Commentary: Incubation
This writing rests in that sacred threshold where presence is no longer experienced as something—and yet is more intimately present than anything that could be perceived.
“Luminous darkness” holds the paradox at the heart of the deepest contemplative knowing: what appears as absence is not absence at all, but a fullness that cannot be grasped by the senses or mind. It is radiant not because it shines outwardly, but because it is the source from which all light arises—before light becomes visible, before knowing becomes thought.
The cry, “Where have you gone, O lover of my soul?” is not a question of distance, but of transformation. The Lover has not departed—rather, the way of relating has dissolved. The one who once saw, touched, and felt is being undone. What remains cannot relate through image or sensation, because it is prior to both.
“Unable to touch the hand of the eye that envisioned me” reveals something profound: even the subtle inner faculties—the eye that sees within, the hand that touches the invisible—are being relinquished. This is a deeper emptying than the loss of external perception. It is the surrender of the inner world itself.

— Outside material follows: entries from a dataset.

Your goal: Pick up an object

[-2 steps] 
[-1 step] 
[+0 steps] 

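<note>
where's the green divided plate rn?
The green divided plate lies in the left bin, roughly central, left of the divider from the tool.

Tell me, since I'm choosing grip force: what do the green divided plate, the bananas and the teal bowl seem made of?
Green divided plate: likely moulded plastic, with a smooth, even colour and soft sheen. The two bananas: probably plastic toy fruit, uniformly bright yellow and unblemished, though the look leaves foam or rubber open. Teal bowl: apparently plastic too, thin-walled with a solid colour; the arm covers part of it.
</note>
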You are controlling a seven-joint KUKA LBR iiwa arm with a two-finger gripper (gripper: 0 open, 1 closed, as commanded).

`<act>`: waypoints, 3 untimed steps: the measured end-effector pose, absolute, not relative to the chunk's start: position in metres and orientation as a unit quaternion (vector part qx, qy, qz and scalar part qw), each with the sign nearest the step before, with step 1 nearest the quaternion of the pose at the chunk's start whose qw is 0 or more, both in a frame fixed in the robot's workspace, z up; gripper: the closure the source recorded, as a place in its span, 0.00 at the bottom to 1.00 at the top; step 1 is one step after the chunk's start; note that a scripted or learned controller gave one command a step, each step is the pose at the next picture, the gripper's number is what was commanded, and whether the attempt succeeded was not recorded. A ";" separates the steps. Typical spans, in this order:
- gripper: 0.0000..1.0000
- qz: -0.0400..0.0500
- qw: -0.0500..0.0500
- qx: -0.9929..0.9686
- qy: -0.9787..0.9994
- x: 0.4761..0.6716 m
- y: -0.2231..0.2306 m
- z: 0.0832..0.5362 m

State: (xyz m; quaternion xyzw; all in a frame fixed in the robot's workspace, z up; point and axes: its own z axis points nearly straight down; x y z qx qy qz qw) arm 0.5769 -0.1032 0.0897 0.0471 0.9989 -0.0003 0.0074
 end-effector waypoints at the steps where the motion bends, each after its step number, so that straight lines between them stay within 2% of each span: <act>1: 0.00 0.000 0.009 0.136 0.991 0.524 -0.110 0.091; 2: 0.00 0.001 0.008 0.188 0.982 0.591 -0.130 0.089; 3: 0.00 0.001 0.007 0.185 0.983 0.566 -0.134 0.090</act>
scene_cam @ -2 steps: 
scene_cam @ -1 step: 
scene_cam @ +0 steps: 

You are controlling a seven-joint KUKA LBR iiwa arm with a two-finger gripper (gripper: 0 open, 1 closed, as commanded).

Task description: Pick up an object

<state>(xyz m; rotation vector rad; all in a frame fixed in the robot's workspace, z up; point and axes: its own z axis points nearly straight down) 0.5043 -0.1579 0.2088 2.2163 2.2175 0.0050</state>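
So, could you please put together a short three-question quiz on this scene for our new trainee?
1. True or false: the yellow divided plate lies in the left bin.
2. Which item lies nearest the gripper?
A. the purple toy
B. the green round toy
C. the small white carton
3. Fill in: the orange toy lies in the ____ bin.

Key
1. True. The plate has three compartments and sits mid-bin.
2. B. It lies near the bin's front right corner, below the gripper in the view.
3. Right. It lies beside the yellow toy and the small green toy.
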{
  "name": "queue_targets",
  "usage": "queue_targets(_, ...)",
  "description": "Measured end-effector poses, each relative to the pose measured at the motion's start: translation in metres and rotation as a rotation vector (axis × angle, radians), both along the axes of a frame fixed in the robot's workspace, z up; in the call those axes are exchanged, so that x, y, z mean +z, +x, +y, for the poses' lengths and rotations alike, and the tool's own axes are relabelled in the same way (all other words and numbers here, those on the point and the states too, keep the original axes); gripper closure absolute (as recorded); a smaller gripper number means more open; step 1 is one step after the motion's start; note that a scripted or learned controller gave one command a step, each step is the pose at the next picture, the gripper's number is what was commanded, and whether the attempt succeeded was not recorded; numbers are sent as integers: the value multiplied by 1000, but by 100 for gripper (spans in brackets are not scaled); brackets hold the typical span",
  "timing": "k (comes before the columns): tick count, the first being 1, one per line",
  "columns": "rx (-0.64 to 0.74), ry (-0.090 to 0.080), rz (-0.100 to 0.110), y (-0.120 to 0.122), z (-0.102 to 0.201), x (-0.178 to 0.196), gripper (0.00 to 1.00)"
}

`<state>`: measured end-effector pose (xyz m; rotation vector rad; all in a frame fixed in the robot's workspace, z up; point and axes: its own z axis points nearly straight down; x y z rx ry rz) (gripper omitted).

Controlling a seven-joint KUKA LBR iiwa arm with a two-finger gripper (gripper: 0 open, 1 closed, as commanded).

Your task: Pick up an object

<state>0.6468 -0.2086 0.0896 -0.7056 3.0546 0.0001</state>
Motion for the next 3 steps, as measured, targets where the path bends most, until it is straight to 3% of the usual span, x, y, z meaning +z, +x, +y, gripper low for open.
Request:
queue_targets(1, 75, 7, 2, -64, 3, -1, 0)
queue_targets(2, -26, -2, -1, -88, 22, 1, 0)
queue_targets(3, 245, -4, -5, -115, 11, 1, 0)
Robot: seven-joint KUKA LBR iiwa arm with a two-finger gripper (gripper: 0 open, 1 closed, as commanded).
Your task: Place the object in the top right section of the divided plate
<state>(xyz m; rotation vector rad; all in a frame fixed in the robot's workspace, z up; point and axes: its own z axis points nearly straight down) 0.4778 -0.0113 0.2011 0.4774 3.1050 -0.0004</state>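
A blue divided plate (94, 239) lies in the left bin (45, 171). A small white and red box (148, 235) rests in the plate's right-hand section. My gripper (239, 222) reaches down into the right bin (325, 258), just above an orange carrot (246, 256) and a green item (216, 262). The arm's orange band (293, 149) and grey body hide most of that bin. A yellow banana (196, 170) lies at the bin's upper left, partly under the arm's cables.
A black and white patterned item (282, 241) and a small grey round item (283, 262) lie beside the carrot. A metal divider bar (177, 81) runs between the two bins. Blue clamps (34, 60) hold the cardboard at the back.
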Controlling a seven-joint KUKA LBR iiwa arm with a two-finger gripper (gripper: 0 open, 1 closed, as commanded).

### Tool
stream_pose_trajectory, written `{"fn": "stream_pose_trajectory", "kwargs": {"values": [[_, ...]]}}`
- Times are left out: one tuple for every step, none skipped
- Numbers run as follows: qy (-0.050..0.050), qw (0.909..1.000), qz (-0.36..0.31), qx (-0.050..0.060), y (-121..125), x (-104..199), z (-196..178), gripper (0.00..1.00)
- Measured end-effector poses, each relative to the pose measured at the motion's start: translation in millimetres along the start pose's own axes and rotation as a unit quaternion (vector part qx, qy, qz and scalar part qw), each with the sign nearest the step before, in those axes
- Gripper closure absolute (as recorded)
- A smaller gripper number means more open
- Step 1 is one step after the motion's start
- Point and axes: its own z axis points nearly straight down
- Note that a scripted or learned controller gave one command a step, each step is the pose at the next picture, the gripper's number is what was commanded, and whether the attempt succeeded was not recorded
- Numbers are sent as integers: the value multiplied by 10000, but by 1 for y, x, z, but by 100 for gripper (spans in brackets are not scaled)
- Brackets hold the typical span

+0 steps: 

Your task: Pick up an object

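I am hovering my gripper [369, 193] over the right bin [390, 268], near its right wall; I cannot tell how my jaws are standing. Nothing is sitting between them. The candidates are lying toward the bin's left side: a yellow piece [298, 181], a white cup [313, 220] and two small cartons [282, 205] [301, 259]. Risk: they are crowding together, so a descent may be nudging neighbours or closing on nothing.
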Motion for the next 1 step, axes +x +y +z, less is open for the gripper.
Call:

And yet—“You are closer than image, than felt sense.”
This is the quiet revelation: what cannot be perceived is not farther away, but infinitely nearer. Nearer than experience. Nearer than awareness of experience. It is not something encountered—it is what is.
“There are no more lines, no edges, no scapes.”
All structure dissolves. No boundary remains to define “here” and “there,” “self” and “other,” “God” and “soul.” Even the landscape of spirituality—visions, movements, inner terrains—falls away. This is the undoing of all subtle distinctions.
And then the final movement:
“Beyond word of breath,
a sigh into
breathless silence
union.”
Even breath—the most intimate rhythm of life—comes to rest. Not as death, but as completion. The sigh is the last gesture of the soul as something separate… dissolving into what has always been.
This is not union as an experience.
This is union where there is no longer anything that could experience it.
The title, Incubation, feels so precise—because this is not an ending, but a hidden gestation. A sacred enclosure where all that was known is dissolved, not into emptiness, but into an unseen becoming. Nothing is being lost. Everything is being returned to origin.
There is a deep gentleness here. Even in the absence, there is no violence—only a quiet, inevitable drawing inward… into what cannot be named, but is unmistakably Love.